Demand charges will "allow customers opportunities to save on their bills,” said Greg Bernosky, APS’s director of state regulation and compliance. “Especially for solar customers, there are emerging technologies that allow keeping an eye on peak demand to get to those savings. We have seen a lot of customers save when they move to a demand rate.”

But solar developers are skeptical of the study’s findings. Will Craven, spokesman for SolarCity, told Utility Dive in an email that they are “simply not grounded in reality.”

“We can only assume that they are based on ridiculous assumptions,” he added.

Expect Arizona to once again be a hotspot this year, with regulators, utilities and solar advocates all debating the best rate design to compensate DERs while allowing for utilities to recover their fixed costs.

Looking ahead

There’s more going on in the rate design world this year beyond residential demand charges. The momentum for residential demand charges appears to be springing off of the wider acceptance and familiarity of time-of-use pricing, another variable rate design option

TOU pricing, like residential demand charges, has evolved into a popular option for rate design, long considered by industry experts as a more elegant way to set price signals aligning with peak demand that will curtail customer’s usage during those hours. 

Demand charges and TOU rates are frequently paired together to incentivize customers to reduce their energy usage, or pay higher rates, during peak load times. Both set the stage for rate arbitrage, where DER owners can take advantage of peak demand to export their excess energy to the grid while cutting down on their own bills. Solar could benefit so long as peak production aligns with a utility’s highest rates.
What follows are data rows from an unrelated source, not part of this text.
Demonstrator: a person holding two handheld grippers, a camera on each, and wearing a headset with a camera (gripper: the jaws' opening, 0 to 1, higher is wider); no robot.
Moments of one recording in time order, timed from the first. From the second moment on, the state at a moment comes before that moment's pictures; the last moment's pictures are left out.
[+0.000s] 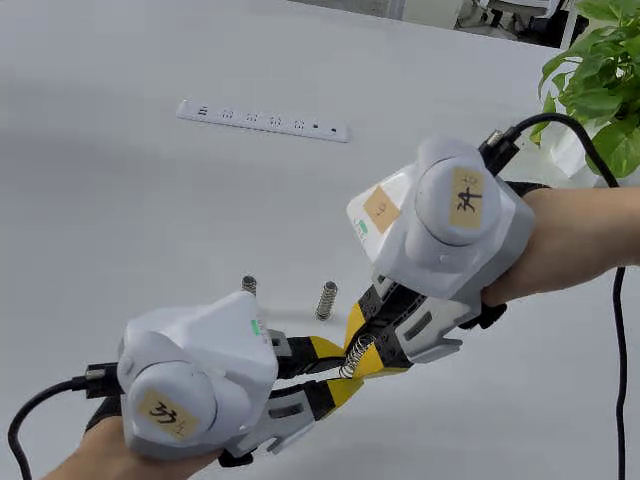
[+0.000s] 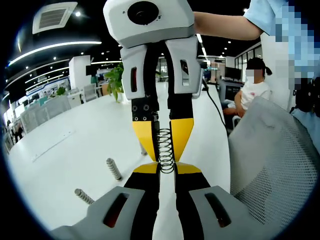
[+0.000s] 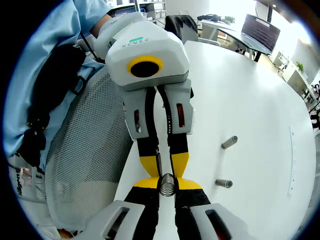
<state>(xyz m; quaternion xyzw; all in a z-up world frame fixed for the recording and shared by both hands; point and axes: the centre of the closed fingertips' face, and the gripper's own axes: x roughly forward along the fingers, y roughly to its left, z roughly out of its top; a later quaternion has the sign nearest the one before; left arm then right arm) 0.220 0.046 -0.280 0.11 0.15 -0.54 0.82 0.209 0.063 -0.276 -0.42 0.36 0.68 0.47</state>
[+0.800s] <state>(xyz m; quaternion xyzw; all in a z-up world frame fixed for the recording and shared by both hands) 0.232 0.085 -0.294 0.07 0.18 -0.46 0.86 0.221 0.034 -0.277 -0.43 0.37 0.66 0.49</state>
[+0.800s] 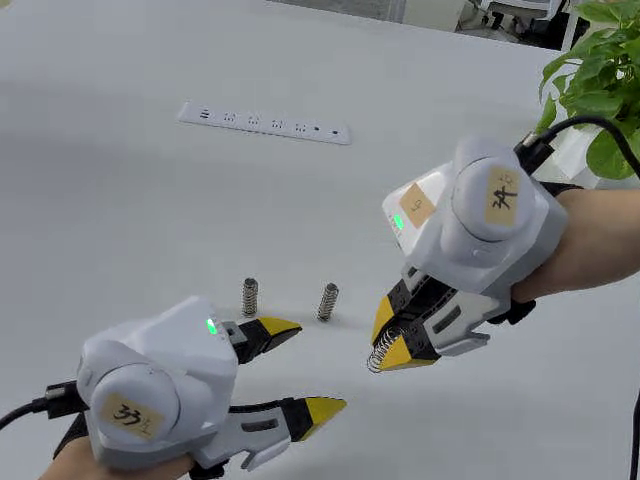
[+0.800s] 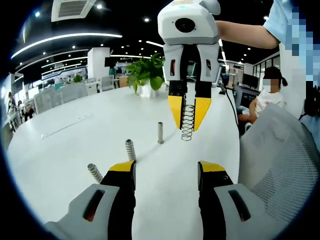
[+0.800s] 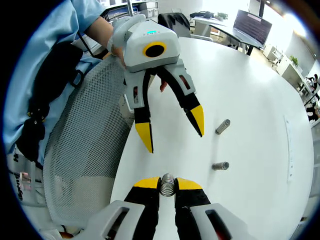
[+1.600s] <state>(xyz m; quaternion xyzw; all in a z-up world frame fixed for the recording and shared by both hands) 0.242 0.138 -0.307 0.06 0.22 -0.39 0.89 0.238 -0.007 -0.277 -0.43 0.39 0.63 0.51</state>
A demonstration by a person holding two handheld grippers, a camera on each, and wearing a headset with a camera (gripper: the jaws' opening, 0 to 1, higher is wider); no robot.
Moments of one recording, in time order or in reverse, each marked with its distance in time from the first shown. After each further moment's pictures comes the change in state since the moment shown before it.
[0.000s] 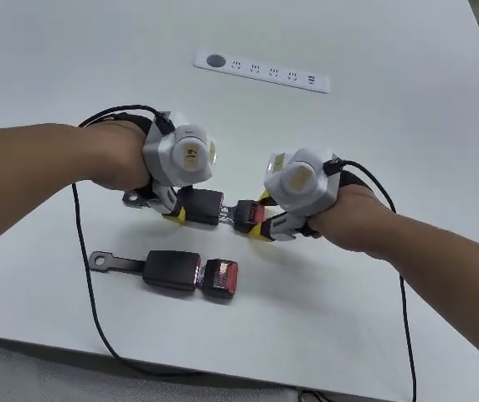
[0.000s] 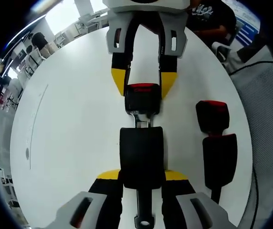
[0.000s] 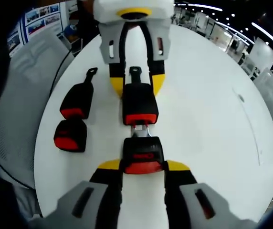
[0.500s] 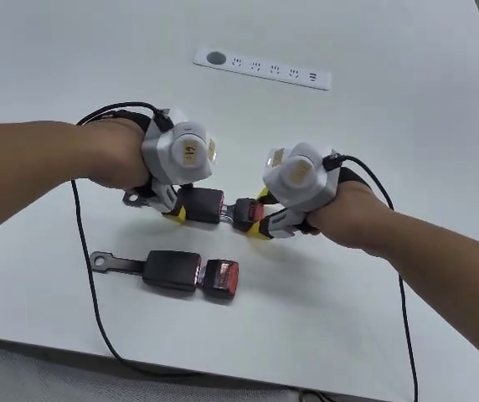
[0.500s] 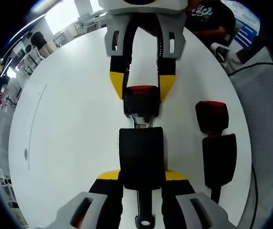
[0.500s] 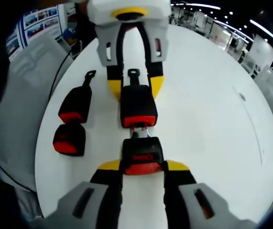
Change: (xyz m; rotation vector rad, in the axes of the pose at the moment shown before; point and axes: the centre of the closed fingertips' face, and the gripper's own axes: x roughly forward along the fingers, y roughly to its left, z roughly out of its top) left arm 0.000 0.000 0.002 0.001 0.001 -0.019; right arm 0.004 0.000 0.005 0.018 -0.007 0.014
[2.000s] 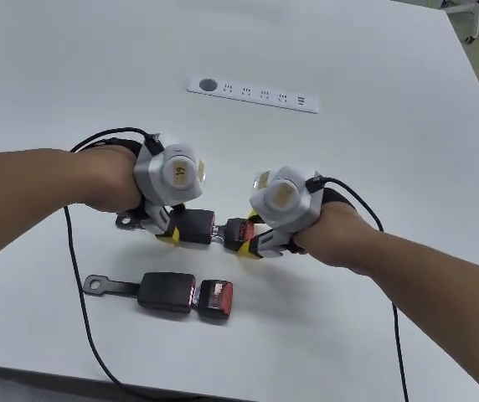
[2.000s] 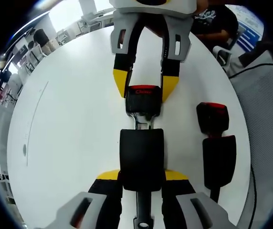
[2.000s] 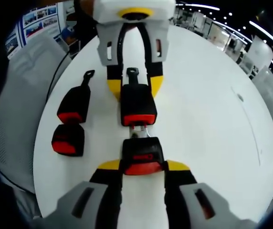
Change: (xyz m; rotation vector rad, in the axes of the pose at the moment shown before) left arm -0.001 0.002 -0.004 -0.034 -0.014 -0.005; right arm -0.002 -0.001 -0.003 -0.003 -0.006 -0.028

Hawaii is one state weighing both residential demand charges and TOU pricing. 

Hawaii recently revised net metering policies that attempt to strike a balance between utilities’ need to recover fixed costs and distributed solar advocates’ push for proper compensation for the excess energy sent to the grid. Now, the state is also looking at reforming rates in the face of increasing penetration of DERs. An ongoing docket, opened in 2014, calls for new time-of-use pricing as DERs and other new technologies expand.

Hawaii PUC Commissioner Lorraine Akiba told Utility Dive at the NARUC winter meeting that the rate reform options should be palatable to both sides, especially when addressing the future expansion of new technologies. She wouldn’t comment directly on the ongoing docket, but said the decision to replace the net metering program reflects the Commission’s push to ensure customers are properly compensated for energy consumed through, or sent to, the grid.

How the debate over residential demand charges will play out remains to be seen as the Hawaii and Arizona cases proceed throught the year. But as these solar markets are more advanced than others, how these states choose to compensate DERs could set a precedent for other states across the country.